You'd need to read through the code for the loader to be sure, but I think in this case we can make a fairly reasonable guess about what that length field is intended to accomplish.
The loader needs to take all the functions that are going to be put into the process, and map them to memory addresses. So, it gives the first function an address. Then, the second comes after the end of the first -- but to know "the end of the first", it needs to know how long the first function is.
I can see two ways for it to approach getting that length: it can either have it encoded in the file (as you'd seen it is in ELF) or else it can open the file that contains the function, and get the length from there.
The latter seems (to me) to have two fairly obvious disadvantages. The first is speed -- opening all those extra files, parsing their headers, etc., just to get the lengths of the functions is almost certainly slower than reading an extra four bytes for each function from the current file. The second is convenience: as long as you don't call any of the functions in a file, you don't need that file to be present at all. If you read the lengths directly from the file (e.g., like Windows normally does with DLLs) you'd need that file to be present on the target system, even if it's never actually used.

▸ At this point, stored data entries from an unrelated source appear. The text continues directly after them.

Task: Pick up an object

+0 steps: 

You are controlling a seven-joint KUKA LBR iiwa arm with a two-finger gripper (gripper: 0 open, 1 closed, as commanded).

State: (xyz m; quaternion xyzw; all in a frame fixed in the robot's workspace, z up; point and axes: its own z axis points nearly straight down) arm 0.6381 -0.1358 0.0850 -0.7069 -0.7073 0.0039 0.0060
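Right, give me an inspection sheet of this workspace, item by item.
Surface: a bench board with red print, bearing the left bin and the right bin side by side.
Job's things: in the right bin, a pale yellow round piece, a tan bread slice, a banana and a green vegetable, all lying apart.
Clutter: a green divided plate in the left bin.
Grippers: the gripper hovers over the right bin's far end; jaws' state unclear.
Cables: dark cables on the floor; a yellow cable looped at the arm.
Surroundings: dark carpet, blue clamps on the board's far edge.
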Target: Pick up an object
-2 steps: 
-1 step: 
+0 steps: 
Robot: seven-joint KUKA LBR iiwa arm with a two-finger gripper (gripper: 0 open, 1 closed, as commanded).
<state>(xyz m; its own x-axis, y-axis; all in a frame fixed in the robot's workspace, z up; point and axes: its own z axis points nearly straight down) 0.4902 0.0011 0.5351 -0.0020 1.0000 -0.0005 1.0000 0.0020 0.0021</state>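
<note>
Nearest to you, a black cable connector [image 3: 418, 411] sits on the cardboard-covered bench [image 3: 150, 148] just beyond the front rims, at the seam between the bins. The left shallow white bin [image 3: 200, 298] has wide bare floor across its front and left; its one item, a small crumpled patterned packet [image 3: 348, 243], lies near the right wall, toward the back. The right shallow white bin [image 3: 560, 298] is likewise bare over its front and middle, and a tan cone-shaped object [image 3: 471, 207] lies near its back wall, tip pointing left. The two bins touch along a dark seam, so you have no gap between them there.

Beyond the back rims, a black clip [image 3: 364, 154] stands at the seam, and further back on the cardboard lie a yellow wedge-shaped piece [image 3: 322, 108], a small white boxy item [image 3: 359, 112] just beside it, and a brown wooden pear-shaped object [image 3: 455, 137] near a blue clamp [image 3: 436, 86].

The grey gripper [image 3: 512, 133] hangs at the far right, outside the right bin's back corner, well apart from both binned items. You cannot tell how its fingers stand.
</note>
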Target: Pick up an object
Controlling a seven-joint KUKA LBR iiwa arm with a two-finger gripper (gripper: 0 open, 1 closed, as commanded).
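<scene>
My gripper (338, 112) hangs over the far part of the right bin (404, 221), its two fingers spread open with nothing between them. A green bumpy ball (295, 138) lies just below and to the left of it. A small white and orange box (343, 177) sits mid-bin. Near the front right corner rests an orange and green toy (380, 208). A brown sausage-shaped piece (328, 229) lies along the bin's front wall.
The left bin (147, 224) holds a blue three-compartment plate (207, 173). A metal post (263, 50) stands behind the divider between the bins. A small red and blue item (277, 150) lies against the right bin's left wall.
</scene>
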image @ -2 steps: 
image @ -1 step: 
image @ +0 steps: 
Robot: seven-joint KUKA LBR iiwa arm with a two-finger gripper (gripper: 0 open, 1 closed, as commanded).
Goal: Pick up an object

Edit: Since some people apparently missed the (apparently too-) subtle implication of "intended to accomplish", let me be entirely clear: I'm reasonably certain this field is not (and never has been) actually used.
Anybody who thinks that makes this answer wrong, however, needs to go back to programming 101 and learn the difference between an interface and an implementation.
In this case, the file format defines an interface -- a set of capabilities that a loader can use. In the specific case of Linux, it appears that this field isn't ever used.
That, however, doesn't change the fact that the field still exists, nor that the OP asked about why it exists. Simply saying "it's not used", while true in itself, would/does not answer the question he asked.